If you just save the dmesg before each resume try, you'd have at least the
dmesg of the bootup that leads to failure. It's _likely_ exactly the same
as the ones that don't lead to failures, but..
> The way I "see" the failure is that the wireless led does not come on
Quite frankly, from everything I hear, I personally strongly suspect that
it's something timing-related to some driver, and most likely totally
unrelated to any PCI resource allocation in any other way. IOW, _if_ the
resource allocation makes a difference, it's more likely through just
mattering from a timing standpoint.
For example, the bad alignment you get from picking the alignment from the
wrong place (with Rafael's patch or with my debugging patch) results in
this:
- PCI init time:
+pci 0000:02:06.0: BAR 9 0-3ffffff wrong alignment flags 21200 4000000 (0)
+pci 0000:02:06.0: BAR 9 bad alignment 0: [0x000000-0x3ffffff]
- CardBus init time:
+yenta_cardbus 0000:02:06.0: CardBus bridge, secondary bus 0000:03
+yenta_cardbus 0000:02:06.0: IO window: 0x003000-0x0030ff
+yenta_cardbus 0000:02:06.0: IO window: 0x003400-0x0034ff
+yenta_cardbus 0000:02:06.0: PREFETCH window: 0x84400000-0x847fffff
+yenta_cardbus 0000:02:06.0: MEM window: 0x80000000-0x83ffffff
ie what happened is that when using the wrong alignment, the PCI bus setup
code would fail to set up the memory windows (bar 9), but then the cardbus
init which happens later will fix that, since it re-does the setup (see
"yenta_allocate_resources()": it will re-do "pci_setup_cardbus()" if the
resources didn't get set up earlier)
End result?
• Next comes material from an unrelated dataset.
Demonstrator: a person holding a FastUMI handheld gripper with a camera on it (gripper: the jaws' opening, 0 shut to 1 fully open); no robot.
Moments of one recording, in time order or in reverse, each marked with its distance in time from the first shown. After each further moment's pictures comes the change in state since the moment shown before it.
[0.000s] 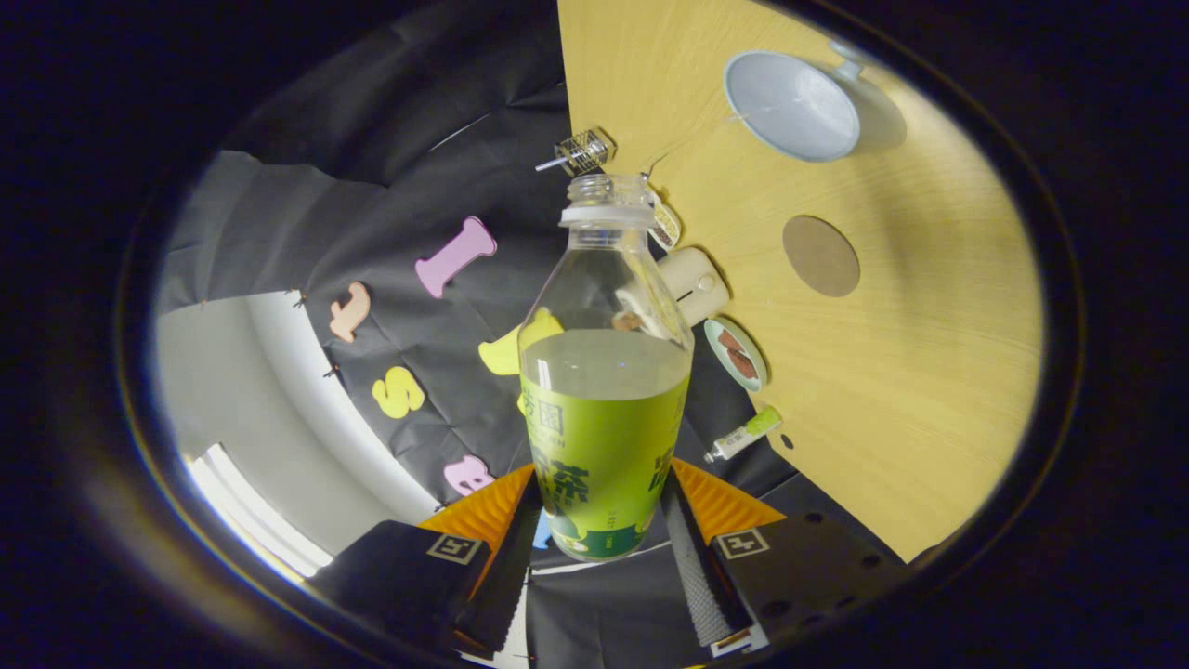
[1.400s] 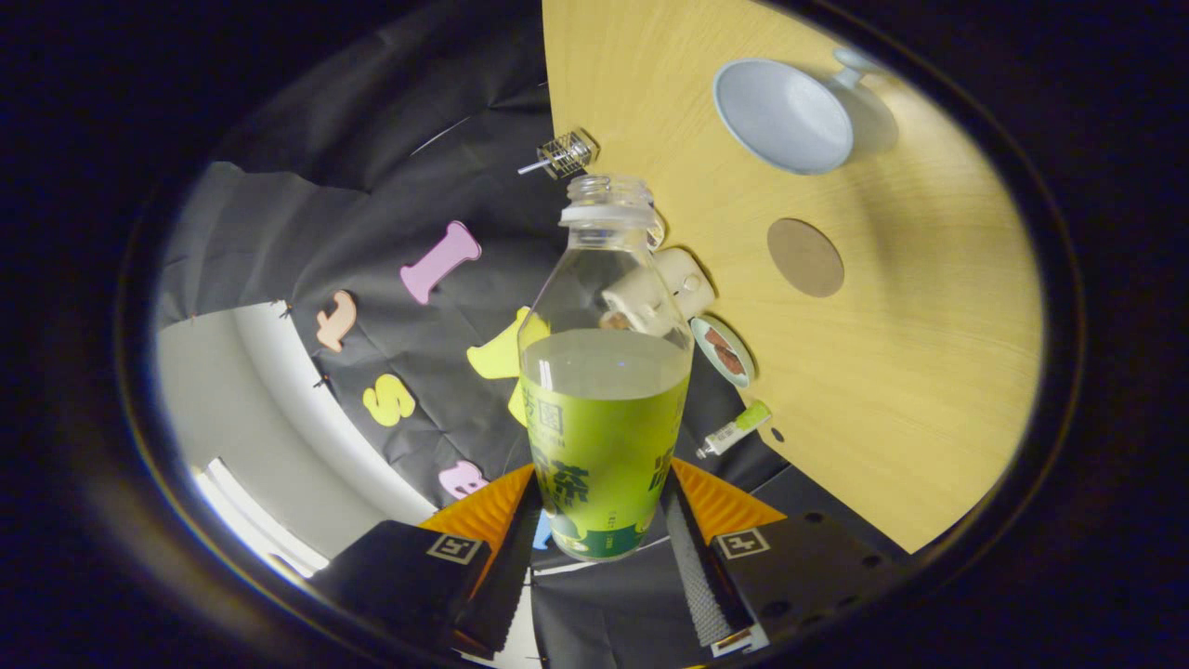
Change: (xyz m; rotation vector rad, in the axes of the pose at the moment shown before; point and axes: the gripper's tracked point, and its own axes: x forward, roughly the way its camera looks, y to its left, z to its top) arm -0.006 -0.002 0.008 0.019 0.013 -0.057
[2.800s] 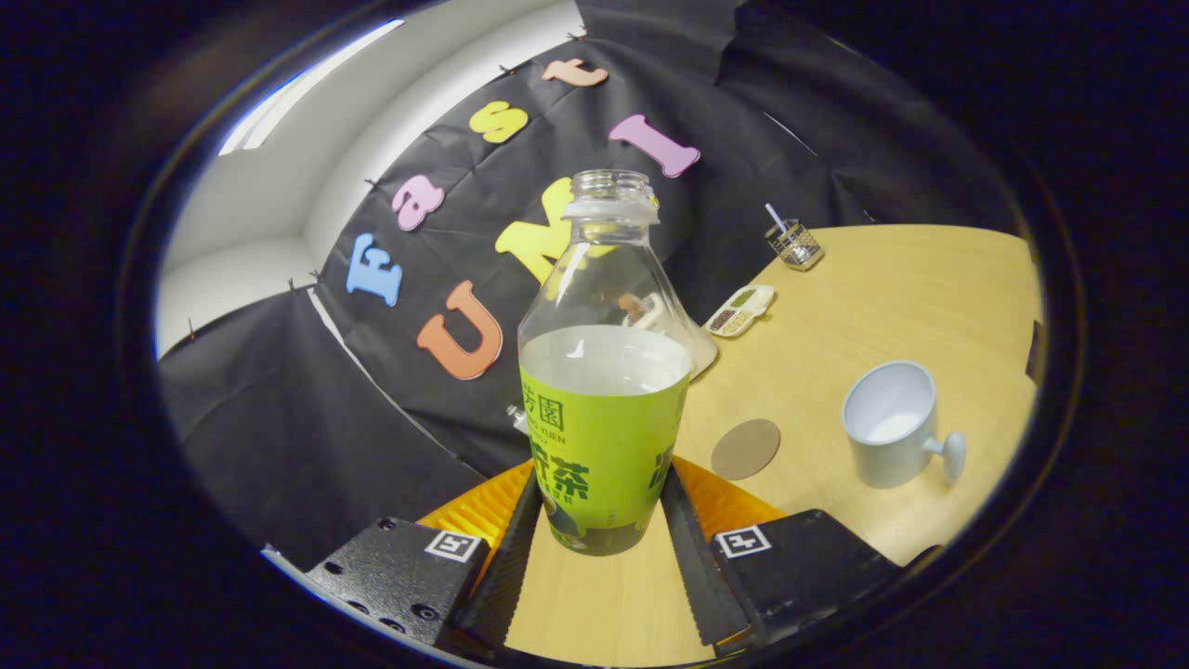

There should be no real difference, but timing does change.
Now, there are _some_ subtle issues that change depending on whether we do
the "failure case" in yenta_allocate_resources() or not: for example, the
code in yenta_allocate_res() actually knows about the fact that CardBus
memory resources have a 4kB granularity, while the generic PCI code uses
the resource size as the alignment.
The yenta code also tries to potentially find a smaller resource than the
generic PCI resource code did (the generic PCI code just tries to use
2*pci_cardbus_io_size and 2*pci_cardbus_mem_size for sizing, while the
Yenta code tries to aim for BRIDGE_IO/MEM_MAX but knows to try to make
them smaller if it cannot fit.
So the resources can end up being laid out at different points as a
result, and again, that can lead to totally independent bugs showing up
(overlap with random unknown motherboard resources set up by firmware).
But more relevantly, it can simply just cause some timing differences.
Anyway, I'm not at all sure that you and Rafael even necessarily see
exactly the same thing. It doesn't look like my debug patch (which tries
to emulate Rafael's patch in behavior, in addition to adding the debug
printouts) really even matters for you. Because you seemed to be
hibernating ok even without that "break alignment in PCI layer" thing.